En proposant une façon de caractériser les relations entre collaborateurs et managers et en fixant
des limites au rôle de chacun, les auteurs nous donnent des repères très intéressants pour évaluer
où se situe notre client dans son usage des niveaux hiérarchique, professionnel et personnel : se
ferme-t-il de peur de ne pas savoir gérer les échanges s’il s’ouvre un peu personnellement ?
Essaie-t-il d’interagir au niveau personnel alors que la communication devrait s’effectuer au
niveau professionnel ? En pointant le tabou de l’expression émotionnelle qui pèse dans la vie
professionnelle ce livre nous rappelle également que l’expression de la vie émotionnelle de nos
clients est un point important à considérer lorsqu’un client nous dit se sentir mal dans son travail :
jusqu’à quel point son malaise peut-il être lié à ce tabou de l’expression de l’émotion ? Jusqu’à
quel point ce tabou est-il personnel (la personne a du mal à laisser exister ses émotions) ou
professionnel (le contexte interdit l’expression des émotions) ? Comment l’aider à exister au
travail avec ses émotions tout en lui permettant de rester professionnel ?
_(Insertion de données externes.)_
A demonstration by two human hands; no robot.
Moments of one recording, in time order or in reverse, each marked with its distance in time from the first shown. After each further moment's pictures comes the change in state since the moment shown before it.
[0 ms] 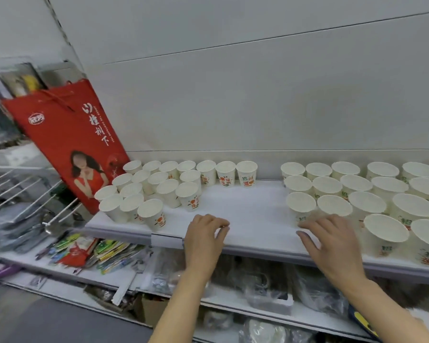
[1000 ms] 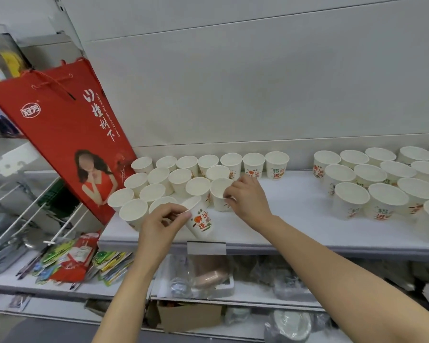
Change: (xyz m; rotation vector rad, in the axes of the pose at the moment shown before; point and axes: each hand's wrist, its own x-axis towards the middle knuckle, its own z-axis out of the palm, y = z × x) left_hand 0.053 -0.164 -0.117 -0.675 -0.141 -0.197; right_hand 0.135 -0.188 0.165 0.109 -0.229 -0.049
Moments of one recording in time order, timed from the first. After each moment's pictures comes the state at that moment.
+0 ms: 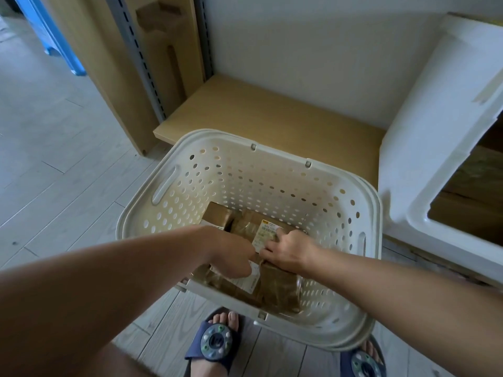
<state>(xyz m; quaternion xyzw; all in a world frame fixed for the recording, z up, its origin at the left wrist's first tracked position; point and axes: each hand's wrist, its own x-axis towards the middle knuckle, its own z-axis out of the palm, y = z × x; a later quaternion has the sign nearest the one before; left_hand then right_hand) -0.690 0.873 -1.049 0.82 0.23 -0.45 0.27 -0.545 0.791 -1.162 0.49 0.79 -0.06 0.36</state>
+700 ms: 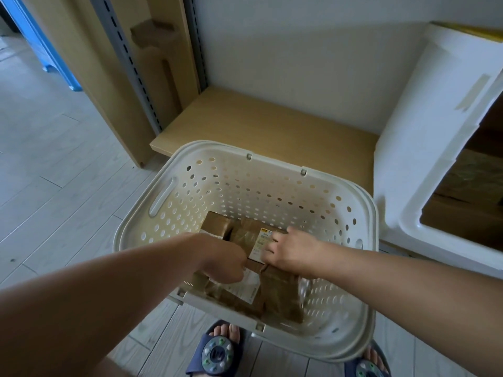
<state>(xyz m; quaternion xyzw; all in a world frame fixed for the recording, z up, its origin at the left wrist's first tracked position) -0.693 0.881 -1.060 0.81 0.28 -0.44 0.26 -0.538 0.796 -1.119 0.49 0.80 -0.07 0.35</state>
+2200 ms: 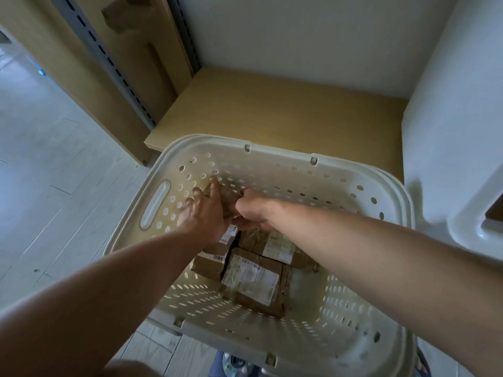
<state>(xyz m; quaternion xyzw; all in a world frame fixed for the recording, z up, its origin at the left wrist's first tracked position) -0.682 0.964 -1.139 0.85 0.49 -0.15 0.13 -0.562 0.921 -1.158 0.69 0.24 -0.62 -0.29</state>
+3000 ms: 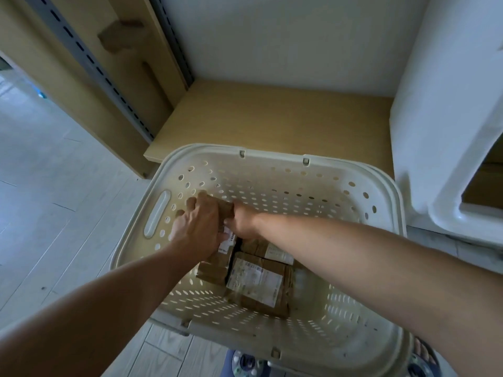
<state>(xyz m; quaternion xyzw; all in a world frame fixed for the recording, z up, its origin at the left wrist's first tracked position) -0.704 0.960 -1.134 0.91 0.40 -0.13 0.03 -0.581 0.917 -1.159 0.75 0.42 -0.49 -0.15</state>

Les éléments apportés par ce livre sont utiles pour clarifier à la fois la nature de l’environnement
de travail de nos clients et leurs attitudes. Ils permettent d’objectiver les descriptions que nos
clients peuvent dresser de leur contexte de travail en donnant des critères clairs pour évaluer
l’ambiance générale, le style du manager, et aussi identifier les attitudes réactionnelles qui
peuvent être à des degrés divers celles de nos clients et qui traduisent leur mal être. Les points
mis de l’avant par les auteurs pour illustrer les caractéristiques de la communication respectueuse
et de l’échange, nous donnent des outils pour aider nos clients à mettre des mots sur leur vécu
professionnel et identifier leurs besoins, particulièrement, le besoin de reconnaissance, moteur de
la motivation selon les auteurs. Regroupés dans la partie consacrée aux règles de l‘hygiène
relationnelle, ils constituent un aide-mémoire pour le CO, lui donnant des points de réflexions
systématiques et utiles pour nourrir de façon globale son questionnement sur le mode de relation
de son client à lui-même, à ses collègues, à ses supérieurs, à son travail, lui permettre d’en
prendre conscience et lui donner des outils pour mieux communiquer et ... Oser être heureux au
travail. Même si par rapport à la réalité, l’horizon évoqué par ce livre pour y parvenir est encore
lointain, « tout commence par un rêve ».